There is an upper bound to the amount of flow between each warehouse i and each shop j denoted by uij. Minimizing total transportation cost is the object. Representing the flow from a warehouse i to a shop j by xij we obtain the model above. Evidently, the assignment problem is a special case of the transportation problem in the statement of matrix, which in turn is a special case of the minimum cost flow problem.
We took this application from [1]. A small commuter airline uses a plane with the capacity to carry at most p passengers on a “hopping flight.” The hopping flight visits the cities 1, 2, …, n, in a fixed sequence. The plane can pick up passengers at any node and drop them off at any other node.
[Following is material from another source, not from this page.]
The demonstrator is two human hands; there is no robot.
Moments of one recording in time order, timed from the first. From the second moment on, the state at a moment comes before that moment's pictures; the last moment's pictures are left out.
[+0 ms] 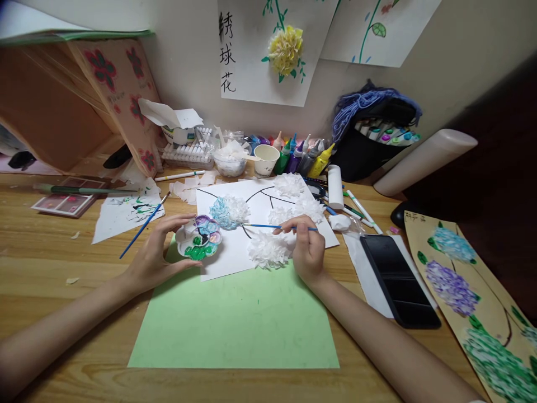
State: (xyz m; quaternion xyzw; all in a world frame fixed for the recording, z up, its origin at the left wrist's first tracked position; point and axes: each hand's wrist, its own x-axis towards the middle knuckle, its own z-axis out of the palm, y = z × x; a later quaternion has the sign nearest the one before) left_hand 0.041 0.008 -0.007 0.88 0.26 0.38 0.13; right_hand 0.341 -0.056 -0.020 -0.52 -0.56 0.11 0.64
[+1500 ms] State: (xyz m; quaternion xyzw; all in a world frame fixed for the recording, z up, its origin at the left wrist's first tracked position) left_hand 0.041 0.005 -0.010 0.88 0.25 0.37 0.17; right_hand 0.335 -0.073 -0.015 -0.37 -0.79 0.06 0.48
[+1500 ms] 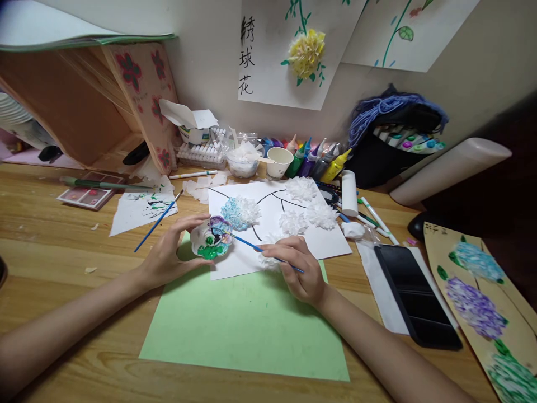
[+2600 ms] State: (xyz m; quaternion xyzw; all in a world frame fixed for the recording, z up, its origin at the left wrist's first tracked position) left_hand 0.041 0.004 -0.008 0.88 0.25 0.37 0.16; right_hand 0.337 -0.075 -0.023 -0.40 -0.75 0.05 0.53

Let bij denote the number of passengers available at node i who want to go to node j, and let fij denote the fare per passenger from node i to node j.
The airline would like to determine the number of passengers that the plane should carry between the various origins and destinations in order to maximize the total fare per trip while never exceeding the plane capacity.
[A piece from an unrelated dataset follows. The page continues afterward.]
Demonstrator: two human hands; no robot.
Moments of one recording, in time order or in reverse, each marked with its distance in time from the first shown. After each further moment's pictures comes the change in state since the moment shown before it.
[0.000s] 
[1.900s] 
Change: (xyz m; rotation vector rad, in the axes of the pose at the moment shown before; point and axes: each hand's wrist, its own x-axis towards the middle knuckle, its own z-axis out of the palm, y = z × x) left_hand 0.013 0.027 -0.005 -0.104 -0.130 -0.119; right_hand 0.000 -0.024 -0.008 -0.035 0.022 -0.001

Figure 3 shows a minimum cost flow formulation of this hopping plane flight problem. The network contains data for only those arcs with nonzero costs and with finite capacities: Any arc without an associated cost has a zero cost; any arc without an associated capacity has an infinite capacity.
Consider, for example, node 1. Three types of passengers are available at node 1, those whose destination is node 2, node 3, or node 4. We represent these three types of passengers by the nodes 1-2, 1-3, and 1-4 with supplies b12, b13, and b14. A passenger available at any such node, say 1-3, either boards the plane at its origin node by flowing though the arc (1-3,1) and thus incurring a cost of -f13 units, or never boards the plane which we represent by the flow through the arc (1-3,3).
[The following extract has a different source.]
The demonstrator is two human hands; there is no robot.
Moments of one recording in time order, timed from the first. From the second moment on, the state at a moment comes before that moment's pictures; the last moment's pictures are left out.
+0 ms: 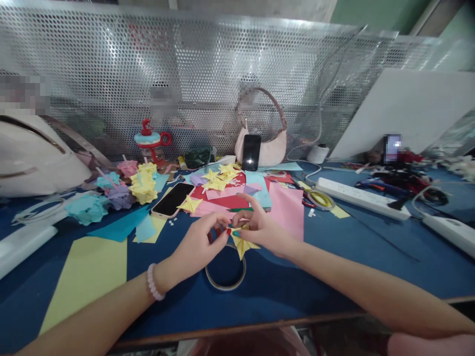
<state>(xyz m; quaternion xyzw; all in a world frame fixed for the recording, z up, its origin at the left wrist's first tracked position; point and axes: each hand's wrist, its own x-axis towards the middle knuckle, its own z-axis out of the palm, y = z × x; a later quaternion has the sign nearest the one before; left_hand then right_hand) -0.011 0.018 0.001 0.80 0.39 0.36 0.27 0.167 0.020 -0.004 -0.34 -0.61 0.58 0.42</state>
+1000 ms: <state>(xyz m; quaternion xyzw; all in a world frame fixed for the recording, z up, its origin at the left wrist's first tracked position) -0.013 0.020 -0.002 0.77 0.39 0.21 0.45 0.180 0.012 0.008 -0.35 -0.84 0.30 0.28</state>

We invite the reader to establish one-to-one correspondence between feasible passenger routings and feasible flows in the minimum cost flow formulation of the problem.
Here’s another application that was first outlined in [1]. In the dynamic lot-size problem, we wish to meet prescribed demand dj for each of K periods j = 1, 2, …, K by either producing an amount aj in period j and/or by drawing upon the inventory Ij-1 carried from the previous period. Figure 4 shows the network for modeling this problem.
The network has K+1 vertexes: The j-th vertex, for j = 1, 2, …, K, represents the j-th planning period; node 0 represents the “source” of all production. The flow on the “production arc” (0,j) prescribes the production level aj in period j, and the flow on “inventory carrying arc” (j,j+1) prescribes the inventory level Ij to be carried from period j to period j+1.
The mass balance equation for each period j models the basic accounting equation: Incoming inventory plus production in that period must equal the period’s demand plus the final inventory at the end of the period. The mass balance equation for vertex 0 indicates that during the planning periods 1, 2, …, K, we must produce all of the demand (we are assuming zero beginning and zero final inventory over the planning horizon).
If we impose capacities on the production and inventory in each period and suppose that the costs are linear, the problem becomes a minimum cost flow model.
[1]Ravindra K. Ahuja, Thomas L. Magnanti, and James B. Orlin. Network Flows: Theory, Algorithms, and Applications.
[2]Thomas H. Cormen, Charles E. Leiserson, Ronald L. Rivest. Introduction to Algorithms.
[3]_efer_. Algorithm Tutorial: Maximum Flow.
[4]gladius. Algorithm Tutorial: Introduction to graphs and their data structures: Section 3.